Pero se olvidan de que con estas medias, serán las élites sociales las que pondrán los límites de acceso a los estratos más altos (principalmente estudios superiores y mercado laboral), agrandando así la brecha social, económica y cultural. La sociedad pasará a ser considerada como lugar de competencia, cuya esencia ya no se encontrará en la equivalencia sino en la desigualdad, caracterizada por Foucault como la condición de ser «igualmente desiguales».
Volviendo al tablero político, la fragmentación de la derecha española y europea nos la han vendido como que «la derecha se rompe» por la llegada de los extremistas. Nada más lejos de la realidad. En el ámbito político y militar, la frase «divide y vencerás» da entender que si tu enemigo se encuentra dividido en vez de unido, será mucho más fácil controlarlo y vencerle.
Pero, en las Ciencias de la Computación, el término «divide y vencerás» hace referencia a la solución de un problema, de un tamaño determinado. Mediante este paradigma se divide dicho problema en un conjunto de sub-problemas del mismo tipo, pero de tamaño menor. Cada sub-problema obtenido en el proceso de división puede ser, a su vez, subdividido siguiendo el mismo criterio. Este proceso se lleva a cabo hasta que el sub-problema actual sea indivisible o hasta que este pueda ser resuelto por un método directo.
Traducido a lenguaje político, las pequeñas victorias te hacen ganar la partida, son la clave. Desde la aparición de nuevos partidos en el tablero, dijimos adiós a las mayorías absolutas tras las elecciones. Entendido entonces el nuevo escenario, la máxima de «divide y vencerás» ya no se refiere a fragmentar al enemigo para que no pueda rearmarse.

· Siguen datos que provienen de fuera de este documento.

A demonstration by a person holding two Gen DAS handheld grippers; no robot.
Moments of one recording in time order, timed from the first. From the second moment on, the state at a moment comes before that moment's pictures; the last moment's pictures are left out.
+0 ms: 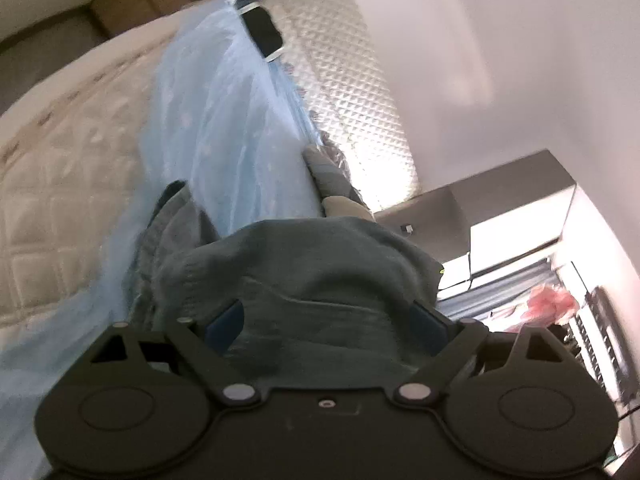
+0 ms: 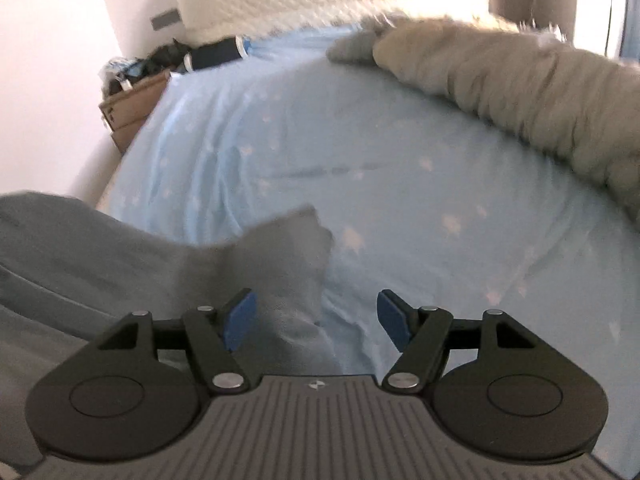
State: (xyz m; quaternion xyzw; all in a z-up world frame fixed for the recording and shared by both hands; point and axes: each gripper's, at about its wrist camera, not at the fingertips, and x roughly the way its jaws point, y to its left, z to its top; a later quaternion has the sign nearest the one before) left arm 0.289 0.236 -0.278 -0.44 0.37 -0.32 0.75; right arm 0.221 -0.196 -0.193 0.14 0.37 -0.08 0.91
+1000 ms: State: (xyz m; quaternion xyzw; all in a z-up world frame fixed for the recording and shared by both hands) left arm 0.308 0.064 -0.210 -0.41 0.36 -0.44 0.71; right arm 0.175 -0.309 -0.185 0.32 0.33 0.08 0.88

Ahora consiste en dividirse y ofrecer al cliente (perdón, votante) lo que quiere oír de forma personalizada: unos ofrecen libre elección de colegios y bajada de impuestos; otros rebajas fiscales; otros van contra inmigrantes y feminazis… Como un holding empresarial con sus correspondientes filiales. Luego basta con sumar para gobernar, dándole a la democracia un falso tono de pluralidad.
Por eso ahora los candidatos escorados a la derecha dicen sus verdades «sin complejos», en un espectáculo televisado y radiografiado en redes sociales para ver quien dice la burrada más grande.

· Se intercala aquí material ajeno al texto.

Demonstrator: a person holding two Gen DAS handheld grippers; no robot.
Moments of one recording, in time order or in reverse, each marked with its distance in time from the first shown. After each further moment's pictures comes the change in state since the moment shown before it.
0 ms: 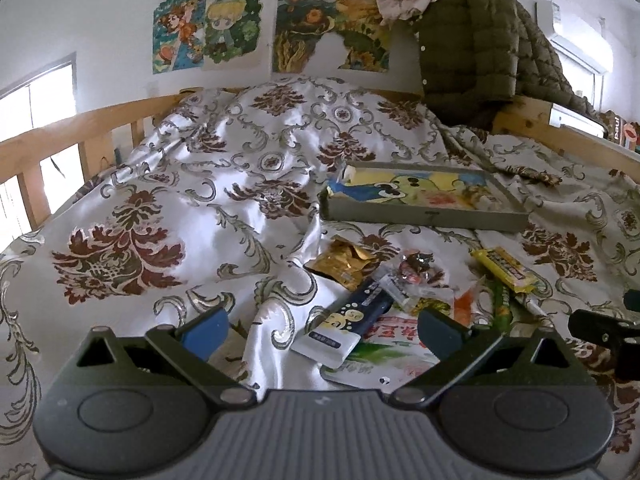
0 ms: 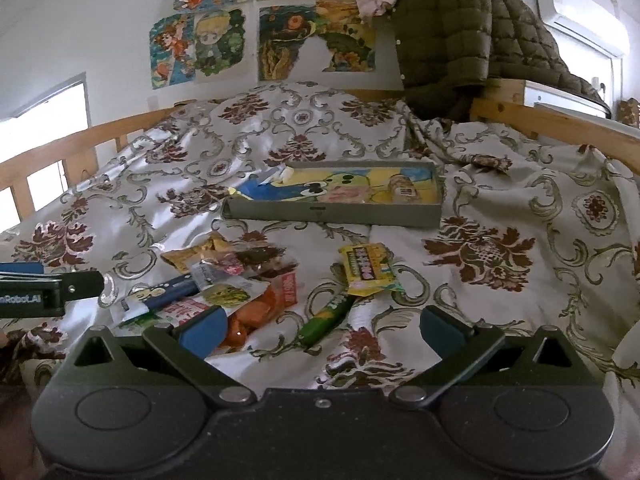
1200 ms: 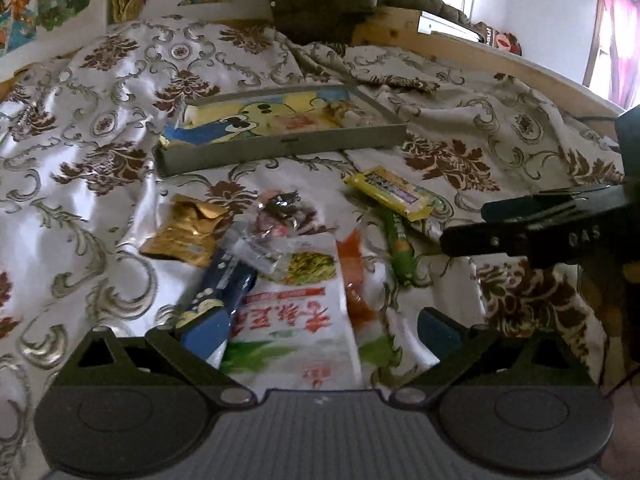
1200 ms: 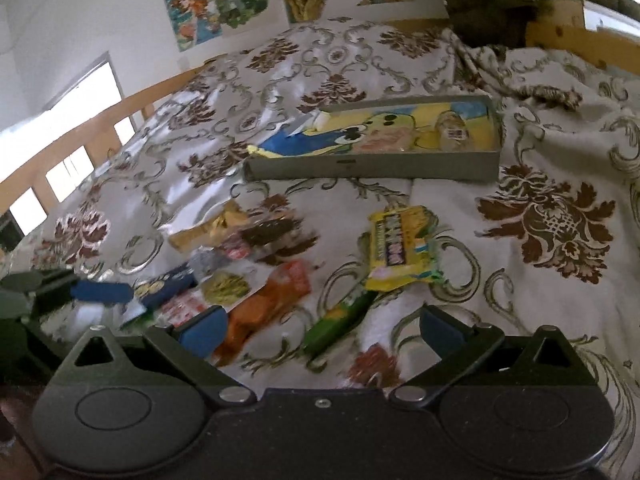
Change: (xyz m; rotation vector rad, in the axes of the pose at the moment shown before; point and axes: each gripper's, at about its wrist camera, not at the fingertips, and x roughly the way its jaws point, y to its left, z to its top) left arm 0.077 -0.043 0.009 0.242 0.216 -0.421; right arm 0.086 -0.052 0.027 0.072 0.204 0.221
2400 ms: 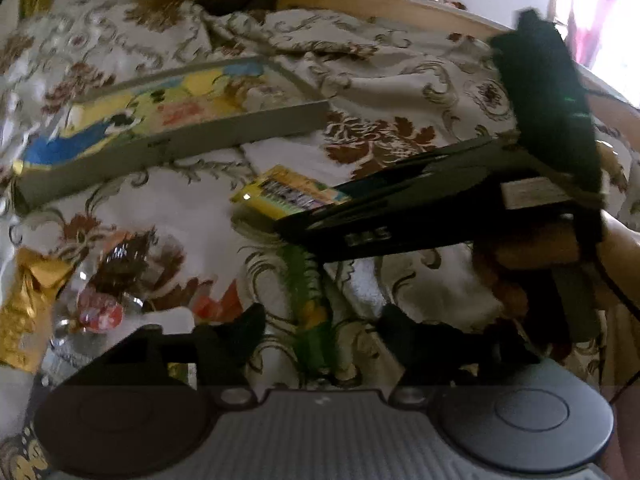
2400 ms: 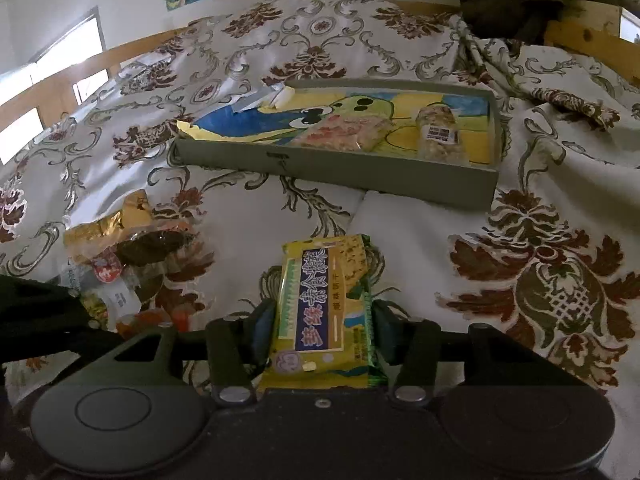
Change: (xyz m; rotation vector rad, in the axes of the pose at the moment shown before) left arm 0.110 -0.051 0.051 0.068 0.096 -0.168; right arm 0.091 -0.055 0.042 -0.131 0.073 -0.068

En España tampoco sorprende tanto, ya que lo que cacarea públicamente la extrema derecha, ya lo decían los conservadores por lo bajini. Ahora, la violencia de género, las fake news y la histerización de la sociedad están en el terreno de juego.
Pero no se engañen, una vez alcanzado el poder, el tono histérico de la campaña electoral siempre baja, y el primero en hacerlo es, sorprendentemente, la extrema derecha, para pasar a una moderada liturgia institucional disfrazada de «sentido común».

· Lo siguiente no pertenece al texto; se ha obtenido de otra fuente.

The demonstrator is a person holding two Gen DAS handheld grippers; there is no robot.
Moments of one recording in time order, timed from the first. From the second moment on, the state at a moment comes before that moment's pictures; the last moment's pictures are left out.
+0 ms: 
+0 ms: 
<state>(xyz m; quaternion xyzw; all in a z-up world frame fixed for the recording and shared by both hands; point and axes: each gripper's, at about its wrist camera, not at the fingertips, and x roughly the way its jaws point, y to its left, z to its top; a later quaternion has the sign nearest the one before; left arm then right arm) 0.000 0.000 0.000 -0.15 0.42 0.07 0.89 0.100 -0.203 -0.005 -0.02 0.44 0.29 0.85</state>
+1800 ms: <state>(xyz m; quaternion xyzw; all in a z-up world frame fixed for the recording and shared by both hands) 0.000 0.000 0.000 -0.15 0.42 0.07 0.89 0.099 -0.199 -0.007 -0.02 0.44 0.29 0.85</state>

Lo malo de todo esto es que supone una involución hacia un escenario rancio y desfasado que nos retrotrae a esa España profunda de Torrente que pretendía ser una parodia de la idiosincrasia española que añora un pasado que nunca existió, con un precio que volverá a pagar, entre otros, la comunidad gitana, soportando medidas que fomentan la segregación y que serán vendidas al gran público como necesarias y socialmente avanzadas.
Y con esta derecha en modo DYC, no se extrañen que volvamos a escuchar a Cañita Brava aquella mítica frase de: «¡Torrente, me debes seis mil pesetas de whisky!». Gente sin complejos.